Make sure you understand the material in Explore 1 before you do this assignment.
Your mission is to write a program to prime-factorize numbers. (Yeah, i know the subject matter is kind of boring, but we have to start somewhere. The point of this exercise is just to get your feet wet writing a working program. I promise things will get more interesting as the semester continues.)
Your program should read numbers from the keyboard and print their prime factorizations. It should keep accepting numbers until the user enters a blank line. Try to make the program behave just like this:
cory% python factorize.py Number: 34234 34234 = 2 * 17117 Number: 938 938 = 2 * 7 * 67 Number: 981 981 = 3 * 3 * 109 Number: 9480 9480 = 2 * 2 * 2 * 3 * 5 * 79 Number: cory%
(The lines that say cory% at the top and bottom are from the Unix shell, not the program. I just showed them in this example to illustrate that the program finishes when the user enters a blank line.)
You don't have to write this program to be especially efficient, or to handle any number with more than five digits. Make your program print an insulting message when the user enters a number that's too big.
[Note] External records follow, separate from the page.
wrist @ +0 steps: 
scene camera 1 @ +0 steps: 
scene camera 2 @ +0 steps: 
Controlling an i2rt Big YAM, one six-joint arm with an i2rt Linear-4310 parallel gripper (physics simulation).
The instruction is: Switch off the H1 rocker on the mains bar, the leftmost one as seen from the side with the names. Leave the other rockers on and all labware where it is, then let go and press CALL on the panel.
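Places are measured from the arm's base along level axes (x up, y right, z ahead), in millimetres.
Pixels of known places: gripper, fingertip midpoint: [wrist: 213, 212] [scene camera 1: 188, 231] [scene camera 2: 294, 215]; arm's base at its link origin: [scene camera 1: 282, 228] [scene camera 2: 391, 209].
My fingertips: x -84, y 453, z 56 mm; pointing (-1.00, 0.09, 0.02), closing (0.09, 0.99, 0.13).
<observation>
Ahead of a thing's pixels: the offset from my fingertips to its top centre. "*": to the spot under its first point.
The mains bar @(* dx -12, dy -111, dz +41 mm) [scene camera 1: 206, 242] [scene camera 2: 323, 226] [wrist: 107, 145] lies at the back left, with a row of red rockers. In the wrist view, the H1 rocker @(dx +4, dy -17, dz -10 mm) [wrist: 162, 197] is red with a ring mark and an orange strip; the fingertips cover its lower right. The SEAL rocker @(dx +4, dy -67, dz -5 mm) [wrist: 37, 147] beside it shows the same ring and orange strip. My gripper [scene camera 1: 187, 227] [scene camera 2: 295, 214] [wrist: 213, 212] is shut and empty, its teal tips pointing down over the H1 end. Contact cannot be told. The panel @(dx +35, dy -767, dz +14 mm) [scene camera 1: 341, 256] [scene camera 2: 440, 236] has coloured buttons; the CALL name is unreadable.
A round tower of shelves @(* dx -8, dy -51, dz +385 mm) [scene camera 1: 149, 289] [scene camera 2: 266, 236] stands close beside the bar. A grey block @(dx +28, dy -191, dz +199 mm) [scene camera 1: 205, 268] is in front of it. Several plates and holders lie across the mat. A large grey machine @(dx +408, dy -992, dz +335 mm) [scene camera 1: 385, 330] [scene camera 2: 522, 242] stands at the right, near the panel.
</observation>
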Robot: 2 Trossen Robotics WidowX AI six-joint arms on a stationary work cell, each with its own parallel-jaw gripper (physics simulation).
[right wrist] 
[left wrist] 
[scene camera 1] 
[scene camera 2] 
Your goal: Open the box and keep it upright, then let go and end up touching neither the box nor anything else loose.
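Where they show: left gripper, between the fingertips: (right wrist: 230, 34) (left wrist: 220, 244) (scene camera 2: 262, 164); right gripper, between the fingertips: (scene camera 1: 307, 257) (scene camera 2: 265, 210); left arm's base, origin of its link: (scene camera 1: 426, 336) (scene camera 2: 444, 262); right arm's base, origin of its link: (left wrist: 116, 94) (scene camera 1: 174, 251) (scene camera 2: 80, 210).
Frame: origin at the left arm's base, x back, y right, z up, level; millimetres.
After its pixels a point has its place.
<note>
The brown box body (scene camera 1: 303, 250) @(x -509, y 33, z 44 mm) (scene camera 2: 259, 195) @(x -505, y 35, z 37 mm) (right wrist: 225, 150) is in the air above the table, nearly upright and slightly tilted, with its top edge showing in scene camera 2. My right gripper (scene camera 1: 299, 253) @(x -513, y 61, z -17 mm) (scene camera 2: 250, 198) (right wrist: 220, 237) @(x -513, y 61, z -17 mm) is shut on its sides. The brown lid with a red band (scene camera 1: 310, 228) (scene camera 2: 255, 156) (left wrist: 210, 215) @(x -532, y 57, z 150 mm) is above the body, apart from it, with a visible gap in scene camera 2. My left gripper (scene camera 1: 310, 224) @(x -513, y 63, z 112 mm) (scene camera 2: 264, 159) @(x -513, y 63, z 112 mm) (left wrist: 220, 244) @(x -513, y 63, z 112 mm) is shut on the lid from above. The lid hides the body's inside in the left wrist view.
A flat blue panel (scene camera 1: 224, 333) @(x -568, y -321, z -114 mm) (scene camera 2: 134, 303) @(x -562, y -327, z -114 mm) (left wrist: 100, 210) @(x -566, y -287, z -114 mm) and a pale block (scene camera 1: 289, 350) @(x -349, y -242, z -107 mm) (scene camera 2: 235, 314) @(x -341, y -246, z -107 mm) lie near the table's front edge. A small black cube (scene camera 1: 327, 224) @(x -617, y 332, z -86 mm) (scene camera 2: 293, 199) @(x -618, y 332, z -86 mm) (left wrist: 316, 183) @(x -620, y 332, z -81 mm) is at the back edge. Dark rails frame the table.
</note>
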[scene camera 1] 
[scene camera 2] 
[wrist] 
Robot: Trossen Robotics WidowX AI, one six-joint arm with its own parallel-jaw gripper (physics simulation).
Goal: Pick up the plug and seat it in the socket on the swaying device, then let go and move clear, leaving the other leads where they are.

cory% python factorize.py Number: 3456 3456 = 2 * 2 * 2 * 2 * 2 * 2 * 2 * 3 * 3 * 3 Number: 34567890 The number of digits shall be at most FIVE. 8 is RIGHT OUT. Number: 34567 34567 = 13 * 2659 Number: cory%
A trailing comma at the end of the print
statement
will prevent it from automatically printing a newline.
For getting input,
use the raw_input()
function,
which will read one line of input
from the keyboard and return a string.
You can assume that the input will always be
either a valid integer or a blank line.
Try to make your code as clean and readable as possible.
Choose meaningful names for your variables,
and try to express operations in simple ways.
If you want to add comments, use the hash sign (#
).
Anything from the hash sign to the end of the line is considered a comment.
(Sometimes comments are nice,
but don't assume that making code readable is
just a matter of adding lots of comments:
the code itself should be readable, too.)
This assignment is due at 6 pm on Monday 27 January. You get a bonus if it's correct and submitted at least 24 hours early.